*What needs to be done:*
Copy the entries exactly. Leave out any pictures.

*Records to process:*
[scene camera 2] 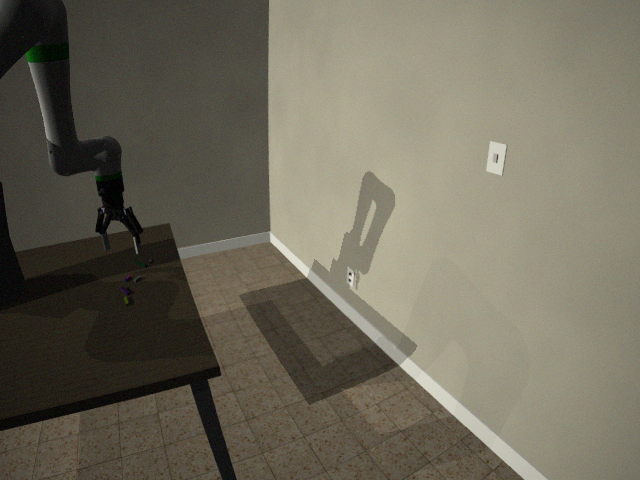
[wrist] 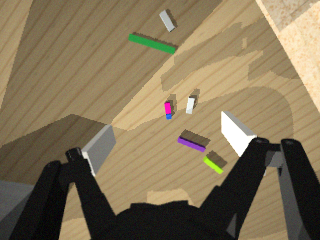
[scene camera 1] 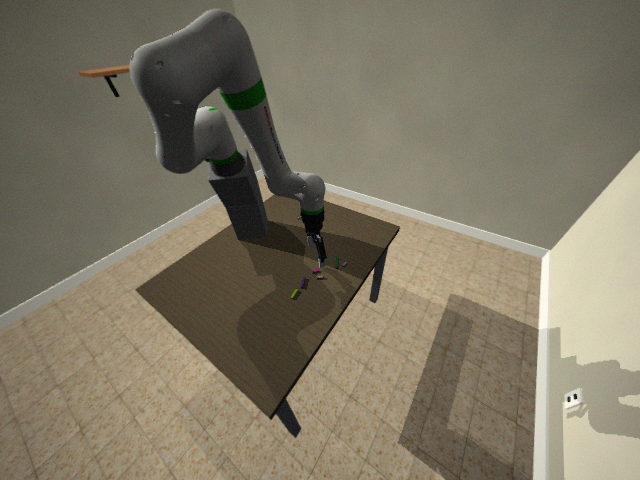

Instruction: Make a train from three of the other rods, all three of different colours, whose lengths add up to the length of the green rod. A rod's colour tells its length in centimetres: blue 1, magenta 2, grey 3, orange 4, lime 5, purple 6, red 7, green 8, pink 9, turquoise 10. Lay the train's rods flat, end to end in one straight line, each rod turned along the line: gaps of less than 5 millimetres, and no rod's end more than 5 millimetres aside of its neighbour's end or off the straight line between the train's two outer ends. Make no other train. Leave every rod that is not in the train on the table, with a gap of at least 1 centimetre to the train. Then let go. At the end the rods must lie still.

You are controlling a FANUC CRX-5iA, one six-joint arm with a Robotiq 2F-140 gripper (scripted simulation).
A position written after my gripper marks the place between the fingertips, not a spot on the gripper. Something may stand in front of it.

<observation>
I see my gripper (scene camera 2: 122,250).
My gripper is seen too in the wrist view (wrist: 166,128).
</observation>
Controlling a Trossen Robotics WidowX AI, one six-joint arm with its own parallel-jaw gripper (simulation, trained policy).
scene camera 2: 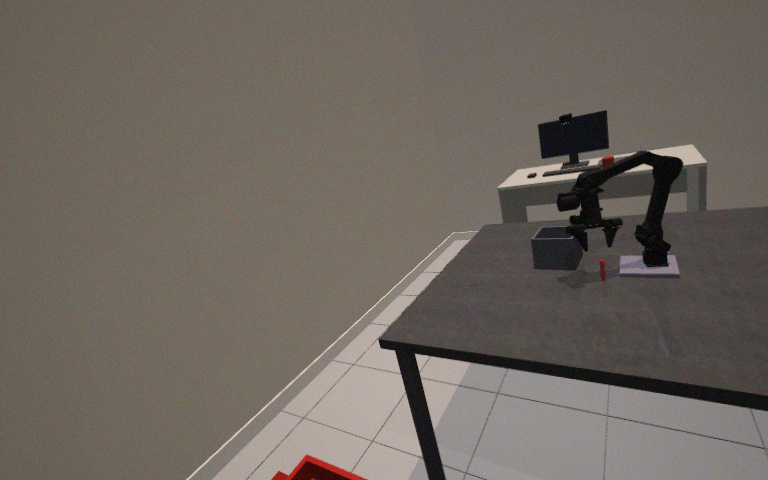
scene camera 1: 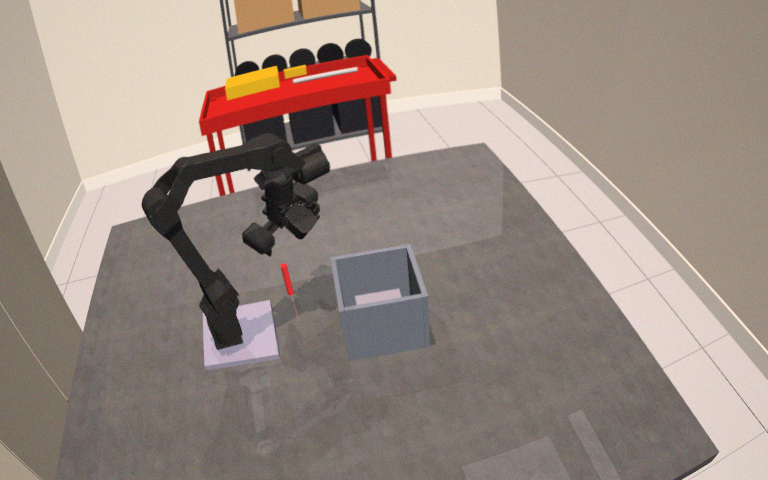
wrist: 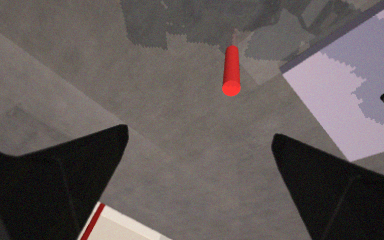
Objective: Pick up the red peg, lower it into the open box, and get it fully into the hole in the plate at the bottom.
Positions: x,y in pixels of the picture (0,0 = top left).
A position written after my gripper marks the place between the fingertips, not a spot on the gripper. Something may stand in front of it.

*Expected output:*
[scene camera 2] 
[wrist] 
[scene camera 1] 

Instruction: Make a train from three of the other rods, all three of different colours, whose lengths add up to the length of the green rod. A rod's colour tells its length in centimetres: blue 1, magenta 2, grey 3, orange 4, lime 5, purple 6, red 7, green 8, pink 9, turquoise 10. Lay the train's rods flat, end to end in one straight line, each rod turned along the line: gaps of less than 5 millimetres, and no rod's end more than 5 millimetres aside of its neighbour's end or off the straight line between the train's two outer ends. Make no other train. Leave every rod that is not in the train on the table, with a gap of at least 1 centimetre to the train. Then let go. At the end the rods must lie still.

You are controlling a FANUC CRX-5iA, one six-joint arm with a Robotiq 2F-140 gripper (scripted simulation).
A position written after my gripper marks the place between the fingertips, not a spot on the gripper. Something may stand in front of it.

<observation>
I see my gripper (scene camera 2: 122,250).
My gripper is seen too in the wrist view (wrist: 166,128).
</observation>
Controlling a Trossen Robotics WidowX AI, one six-joint arm with its own parallel-jaw gripper (simulation, trained policy).
scene camera 2: 
scene camera 1: 
wrist: 
Objective: Pick up the red peg, lower it into the open box, and get it fully into the hole in the plate at the bottom.
Positions: x,y in pixels of the picture (0,0 = top left).
A position written after my gripper marks the place between the fingertips, not a spot on the gripper. Something may stand in front of it.

The output is finished and nothing more is needed.